TAYSIDE Buses, the last remaining employee-owned bus company in Scotland, is to be sold to one of the big bus groups, writes Douglas Harrison. My memory took me back to a November 1988 meeting between the STUC and Lord James Douglas Hamilton in old St Andrews House. The Government had decided to privatise the Scottish Bus Group, which provided most bus services in Scotland outside the four main cities. The STUC opposed privatisation, but, recognising the reality it would happen, sought a meeting with Lord James to maximise protection for the industry, its workers, and its passengers.

We put to Lord James the case that the Scottish Office should give an inside track to bids including employee ownership. To our surprise, Lord James appeared sympathetic.

To our even greater surprise, Lord James delivered. Of the 10 local companies into which the SBG had been divided, five (Lowland, Eastern, Kelvin Central, Western, and Clydesdale) went to management/employee buyouts, and a sixth (Midland), was bought by GRT, a management/employee-owned company. GRT had been sold to management and employees by Grampian Regional Council, and the same followed at Tayside, and Strathclyde. In the face of Government threats to force the four local government-owned bus companies into privatisation, Grampian, Tayside, and Strathclyde regions decided to jump, on their own terms, before being pushed.

The outcome of this process was that, by spring 1993, nine Scottish bus operations were owned by companies with a degree of employee shareholding. In 1993 there were more than 8500 buses in service in Scotland. About 3300 belonged to the nine companies with employee shareholdings. But when Tayside is sold (probably at the end of this year) this 39% employee ownership will have declined to zero. So what has happened to employee shareholding in the Scottish bus industry?

There are two elements to the answer: the political culture of Scotland's trades unions; and huge financial windfalls for shareholders as the British bus industry has become dominated by a handful of giants.

The trades union movement in Britain has never been interested in employee ownership as a political objective. EU statistics in 1989 showed that in Spain, over 200,000 people were in 13,100 worker co-operatives, and in Italy nearly 400,000 were in 20,800 co-ops.

I am sure the strong syndicalist tradition in Spanish and Italian trades unions has had a great deal to do with this. In Britain, by contrast, unions have tended to turn to employee ownership only as a last resort. The Scottish Daily News, printed for a few months in 1975 in the building now occupied by The Herald, was a sorry example.

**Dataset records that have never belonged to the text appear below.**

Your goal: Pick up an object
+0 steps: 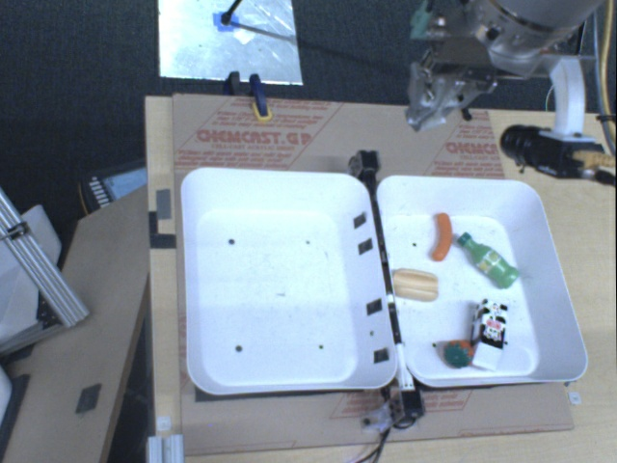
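sausage (441, 236) well below gripper (431, 104)

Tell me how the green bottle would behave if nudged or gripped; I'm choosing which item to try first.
The green bottle lies on its side on the right bin's flat floor, so a sideways nudge would likely roll it. Its round, glossy-looking body may slip between fingers. It looks like a small toy, probably light and stiff. The sausage lies close, so it might get bumped.

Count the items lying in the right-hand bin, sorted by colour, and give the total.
Orange: 1, sausage
Green: 1, bottle
Tan: 1, bun
Black and white: 1, cow
Green and orange: 1, small toy
Total: 5
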You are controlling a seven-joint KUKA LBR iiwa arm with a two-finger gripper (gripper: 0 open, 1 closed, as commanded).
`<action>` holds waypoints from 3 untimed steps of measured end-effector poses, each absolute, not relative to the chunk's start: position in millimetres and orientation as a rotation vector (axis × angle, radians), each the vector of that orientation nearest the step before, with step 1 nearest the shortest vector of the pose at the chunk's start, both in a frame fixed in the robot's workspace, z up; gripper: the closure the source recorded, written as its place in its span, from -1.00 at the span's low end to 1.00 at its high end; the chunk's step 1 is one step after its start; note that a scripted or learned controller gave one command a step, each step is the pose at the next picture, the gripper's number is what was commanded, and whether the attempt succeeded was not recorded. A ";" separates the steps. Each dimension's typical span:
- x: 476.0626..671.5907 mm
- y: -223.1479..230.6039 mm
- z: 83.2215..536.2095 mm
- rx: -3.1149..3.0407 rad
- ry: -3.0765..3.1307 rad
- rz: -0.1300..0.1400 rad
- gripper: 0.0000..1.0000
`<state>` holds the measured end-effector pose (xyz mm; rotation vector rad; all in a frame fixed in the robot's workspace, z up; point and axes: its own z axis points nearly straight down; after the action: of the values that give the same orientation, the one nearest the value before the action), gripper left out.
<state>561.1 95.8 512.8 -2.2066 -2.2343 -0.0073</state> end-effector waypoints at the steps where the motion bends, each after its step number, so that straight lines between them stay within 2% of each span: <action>1: 512.4 143.2 521.8 -2.210 -2.231 -0.003 1.00; 3: 515.3 140.5 543.9 -2.210 -2.237 -0.010 1.00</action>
<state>515.3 140.5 543.9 -2.2096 -2.2369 -0.0098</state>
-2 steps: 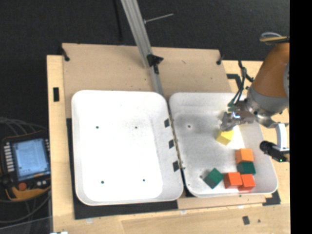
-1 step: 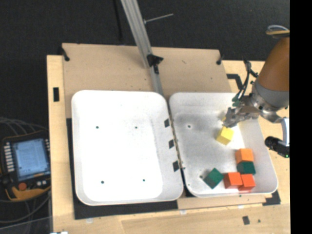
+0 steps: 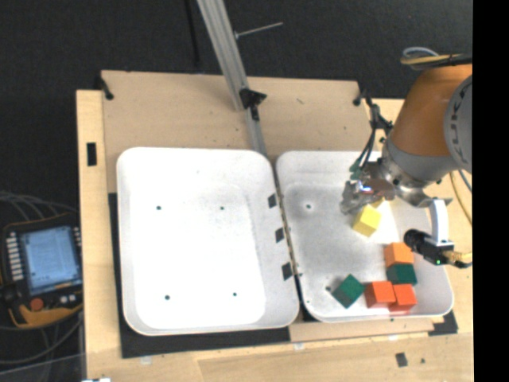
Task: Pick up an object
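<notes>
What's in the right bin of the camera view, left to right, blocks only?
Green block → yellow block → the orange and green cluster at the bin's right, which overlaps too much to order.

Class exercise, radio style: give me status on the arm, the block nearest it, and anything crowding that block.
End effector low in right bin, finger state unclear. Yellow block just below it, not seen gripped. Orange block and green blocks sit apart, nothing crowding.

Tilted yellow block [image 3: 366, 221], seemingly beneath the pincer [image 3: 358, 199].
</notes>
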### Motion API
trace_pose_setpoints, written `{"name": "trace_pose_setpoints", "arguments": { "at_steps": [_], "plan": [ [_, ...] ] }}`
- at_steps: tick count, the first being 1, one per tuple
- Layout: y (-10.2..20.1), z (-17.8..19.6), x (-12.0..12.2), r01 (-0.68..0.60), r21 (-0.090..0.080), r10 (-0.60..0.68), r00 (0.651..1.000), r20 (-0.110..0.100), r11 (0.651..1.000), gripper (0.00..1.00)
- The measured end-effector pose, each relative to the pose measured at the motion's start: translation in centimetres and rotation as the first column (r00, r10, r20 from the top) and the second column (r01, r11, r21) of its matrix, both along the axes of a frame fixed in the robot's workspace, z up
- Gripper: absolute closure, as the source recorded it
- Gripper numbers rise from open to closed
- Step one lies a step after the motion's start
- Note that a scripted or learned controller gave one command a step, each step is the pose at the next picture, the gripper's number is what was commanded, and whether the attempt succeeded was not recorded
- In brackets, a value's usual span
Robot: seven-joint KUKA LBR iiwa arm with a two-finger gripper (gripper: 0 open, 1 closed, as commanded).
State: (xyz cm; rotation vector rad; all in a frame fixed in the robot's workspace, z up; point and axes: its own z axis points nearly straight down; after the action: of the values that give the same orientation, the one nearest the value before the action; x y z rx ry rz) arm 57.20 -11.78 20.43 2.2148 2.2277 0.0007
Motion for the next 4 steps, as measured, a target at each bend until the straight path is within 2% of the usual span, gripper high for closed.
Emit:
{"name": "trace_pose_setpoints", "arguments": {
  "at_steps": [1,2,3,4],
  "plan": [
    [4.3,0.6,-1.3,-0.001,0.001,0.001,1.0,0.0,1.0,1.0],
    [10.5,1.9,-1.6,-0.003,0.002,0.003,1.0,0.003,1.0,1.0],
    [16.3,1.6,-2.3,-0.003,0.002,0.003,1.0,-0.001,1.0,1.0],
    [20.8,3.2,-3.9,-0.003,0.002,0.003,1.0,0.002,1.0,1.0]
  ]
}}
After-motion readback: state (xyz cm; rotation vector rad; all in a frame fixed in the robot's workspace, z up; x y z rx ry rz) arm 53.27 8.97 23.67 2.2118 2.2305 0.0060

The Scottish employee-owned bus companies also fall into this category. When they were being privatised the union leaderships, and most of their members, would have preferred the companies remained in public ownership. Employee ownership came a poor second choice. Employee ownership works best when the owners tackle the business with enthusiasm and commitment. While such a commitment existed in some companies, including Kelvin Central, it was a minority interest in Strathclyde Buses and elsewhere.

So, as the large bus groups like Stagecoach started to sniff around the employee buyouts, the fact that the value of most bus-workers' shareholdings had increased significantly was decisive. In Strathclyde Buses, worker shareholders who had hung on to the #300 worth of shares they bought in 1993, saw it become over #30,000 when FirstBus bought SB Holdings earlier this year. For most busworkers, #30,000 is a fortune. Whilst the sale of other companies did not bring such huge windfalls, it is hardly surprising the employee-owned sector of the industry has disappeared.

Nobody should have been surprised by the turbulent decade from which the industry is emerging. Those who remembered the thirties knew what was coming. Then, a highly-competitive market turned into an industry dominated by three or four giants. In the past decade, history has repeated itself.

Despite becoming a battle-scarred political realist over the past decade, I will still shed a tear when the Tayside workers sell out to one of the giants. Employee ownership remains to my mind the most just and equitable way to organise things. It is unfortunate, if inevitable, that it has not worked in the Scottish bus industry.

n Douglas Harrison is an economic development consultant with experience in transport, and employee ownership. He was Assistant Secretary of the STUC 1976-1990. He is also a non-executive director of SB Holdings, (Strathclyde Buses), originally nominated by the employee shareholders to represent their interests.